Forget plot, theme, character and all that for a moment: Market Day is just a great work of esthetic beauty.
This is the latest graphic novel by cartoonist (and sometimes blogger) James Sturm and it’s simply a joy to page through. The art is simultaneously direct, beautiful and evocative. That it also scrupulously serves its story, underlines the author’s mastery of graphic narratives.
This is a simple tale, affectingly told, at each turn involving us deeply in what happens next. It follows rug maker Mendleman, as he leaves town for the market. The period seems early 20th century, the setting somewhere in Eastern Europe.
Mendleman is a proud artisan who expects one merchant to take every rug, as he so often does. But Mendleman discovers the merchant has sold the shop, and so his rugs are no longer required.
What’s wrong? Can’t people recognize quality? Well yes, they can. Another merchant asks: Who will pay so much to wipe their feet?
In a blink, Mendleman’s world shatters. There’s a terrifying sequence in which he suddenly becomes aware of the wretched in his midst; will he soon join them?
Sturm holds us firmly in his grip throughout. Mendleman’s journey is successively foreboding, poignant and cheerful — then utterly devastating, without warning. It’s brilliant storytelling.
But back to those visuals. A two-page spread of Mendleman with a horse-drawn cart, silhouetted upon a bridge, is just one example — elegant composition, with the heavy clouds and a scraggly tree completing the stark tableau.

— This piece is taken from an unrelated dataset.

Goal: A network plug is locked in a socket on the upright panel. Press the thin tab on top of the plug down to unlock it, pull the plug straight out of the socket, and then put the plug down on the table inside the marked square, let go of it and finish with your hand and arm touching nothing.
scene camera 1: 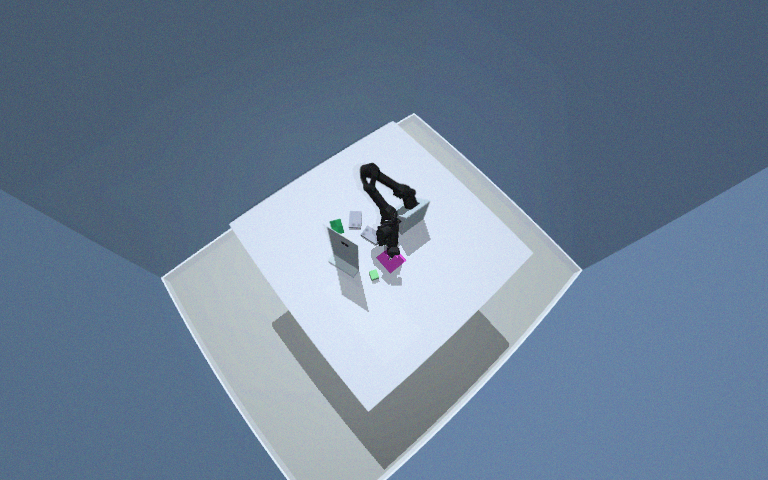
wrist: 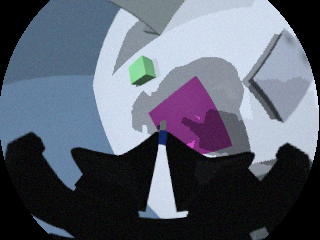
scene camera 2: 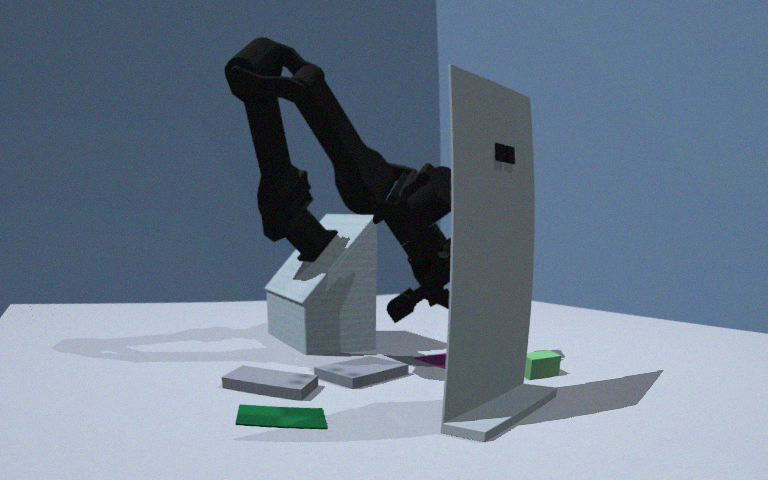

Cartoonist Bernie Krigstein claimed that only when each panel is an individual work of art, can all the panels work together. That’s a challenging standard, but Sturm meets it with independently marvelous frames that still support the overall structure. Yet, it seems so effortless.
And what feeling Sturm evokes: using expression, composition and colour scheme, Market Day is rich in sombre atmosphere. Take the panel where Mendleman’s beard, hair, hat and clothes merge with the impenetrable shadow, the only positive visual element being the flesh of his face. Or the melancholy series of wordless land and townscapes, emptied of human presence.
This is clean, classic cartooning. The market scenes showcase a minimalist realism: The work is detailed, but only just precisely so. What’s included in the frame is carefully selected, with all superfluous elements banished. There’s nothing to distract from the action.
The fusion of graphics and narrative also facilitates moments of poetry, as when Mendleman marches towards dawn’s pink sliver, contemplating how he could visualize it in a rug. “A small streak of colour slicing through a large block of grey,” he thinks.
And so we glimpse Mendleman’s soul: He’s a sensitive artist who wants to share the beauty he perceives. Except no one cares. Quality is nothing; price is everything. With the world so revealed, can Mendleman survive?
Like Seth’s George Sprott, Sturm’s Market Day is a sublime work, both in content and presentation. It’s one of those graphic novels that is a perfect introduction to the possibilities of the medium, while being a tribute to it.